Exercise objective
Write out the full listing again, exactly as it stands.

Material provided below:

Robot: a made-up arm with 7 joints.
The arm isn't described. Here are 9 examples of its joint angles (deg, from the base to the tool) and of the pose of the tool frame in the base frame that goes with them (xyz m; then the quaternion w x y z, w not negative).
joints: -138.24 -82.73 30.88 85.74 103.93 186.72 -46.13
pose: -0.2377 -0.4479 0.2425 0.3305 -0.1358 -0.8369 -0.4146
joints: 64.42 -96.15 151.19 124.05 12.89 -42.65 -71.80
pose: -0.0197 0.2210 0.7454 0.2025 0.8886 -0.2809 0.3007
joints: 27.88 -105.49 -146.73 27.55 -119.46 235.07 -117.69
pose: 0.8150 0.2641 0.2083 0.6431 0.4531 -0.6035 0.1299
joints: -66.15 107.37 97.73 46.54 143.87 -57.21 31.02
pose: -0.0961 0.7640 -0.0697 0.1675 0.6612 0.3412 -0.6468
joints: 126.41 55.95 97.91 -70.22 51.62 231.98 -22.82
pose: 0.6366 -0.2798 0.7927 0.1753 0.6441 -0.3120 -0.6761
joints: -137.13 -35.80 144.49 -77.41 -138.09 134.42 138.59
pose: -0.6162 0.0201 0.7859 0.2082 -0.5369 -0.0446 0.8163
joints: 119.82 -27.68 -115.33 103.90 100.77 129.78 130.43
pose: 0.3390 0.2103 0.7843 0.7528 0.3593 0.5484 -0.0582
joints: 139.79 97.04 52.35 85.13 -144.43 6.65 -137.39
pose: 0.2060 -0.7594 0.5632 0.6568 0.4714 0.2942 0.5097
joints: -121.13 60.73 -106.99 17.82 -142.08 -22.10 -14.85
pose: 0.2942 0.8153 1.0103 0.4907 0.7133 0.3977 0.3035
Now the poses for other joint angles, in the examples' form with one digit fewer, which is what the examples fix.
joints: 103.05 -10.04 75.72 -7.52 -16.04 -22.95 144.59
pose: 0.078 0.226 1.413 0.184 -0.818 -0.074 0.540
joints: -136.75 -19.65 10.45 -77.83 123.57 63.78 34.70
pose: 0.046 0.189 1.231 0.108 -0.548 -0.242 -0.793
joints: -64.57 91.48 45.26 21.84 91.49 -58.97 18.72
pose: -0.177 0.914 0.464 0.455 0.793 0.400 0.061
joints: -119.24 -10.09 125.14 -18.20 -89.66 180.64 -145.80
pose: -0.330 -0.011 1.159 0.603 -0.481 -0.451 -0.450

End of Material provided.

Task solution
Robot: a made-up arm with 7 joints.
The arm isn't described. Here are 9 examples of its joint angles (deg, from the base to the tool) and of the pose of the tool frame in the base frame that goes with them (xyz m; then the quaternion w x y z, w not negative).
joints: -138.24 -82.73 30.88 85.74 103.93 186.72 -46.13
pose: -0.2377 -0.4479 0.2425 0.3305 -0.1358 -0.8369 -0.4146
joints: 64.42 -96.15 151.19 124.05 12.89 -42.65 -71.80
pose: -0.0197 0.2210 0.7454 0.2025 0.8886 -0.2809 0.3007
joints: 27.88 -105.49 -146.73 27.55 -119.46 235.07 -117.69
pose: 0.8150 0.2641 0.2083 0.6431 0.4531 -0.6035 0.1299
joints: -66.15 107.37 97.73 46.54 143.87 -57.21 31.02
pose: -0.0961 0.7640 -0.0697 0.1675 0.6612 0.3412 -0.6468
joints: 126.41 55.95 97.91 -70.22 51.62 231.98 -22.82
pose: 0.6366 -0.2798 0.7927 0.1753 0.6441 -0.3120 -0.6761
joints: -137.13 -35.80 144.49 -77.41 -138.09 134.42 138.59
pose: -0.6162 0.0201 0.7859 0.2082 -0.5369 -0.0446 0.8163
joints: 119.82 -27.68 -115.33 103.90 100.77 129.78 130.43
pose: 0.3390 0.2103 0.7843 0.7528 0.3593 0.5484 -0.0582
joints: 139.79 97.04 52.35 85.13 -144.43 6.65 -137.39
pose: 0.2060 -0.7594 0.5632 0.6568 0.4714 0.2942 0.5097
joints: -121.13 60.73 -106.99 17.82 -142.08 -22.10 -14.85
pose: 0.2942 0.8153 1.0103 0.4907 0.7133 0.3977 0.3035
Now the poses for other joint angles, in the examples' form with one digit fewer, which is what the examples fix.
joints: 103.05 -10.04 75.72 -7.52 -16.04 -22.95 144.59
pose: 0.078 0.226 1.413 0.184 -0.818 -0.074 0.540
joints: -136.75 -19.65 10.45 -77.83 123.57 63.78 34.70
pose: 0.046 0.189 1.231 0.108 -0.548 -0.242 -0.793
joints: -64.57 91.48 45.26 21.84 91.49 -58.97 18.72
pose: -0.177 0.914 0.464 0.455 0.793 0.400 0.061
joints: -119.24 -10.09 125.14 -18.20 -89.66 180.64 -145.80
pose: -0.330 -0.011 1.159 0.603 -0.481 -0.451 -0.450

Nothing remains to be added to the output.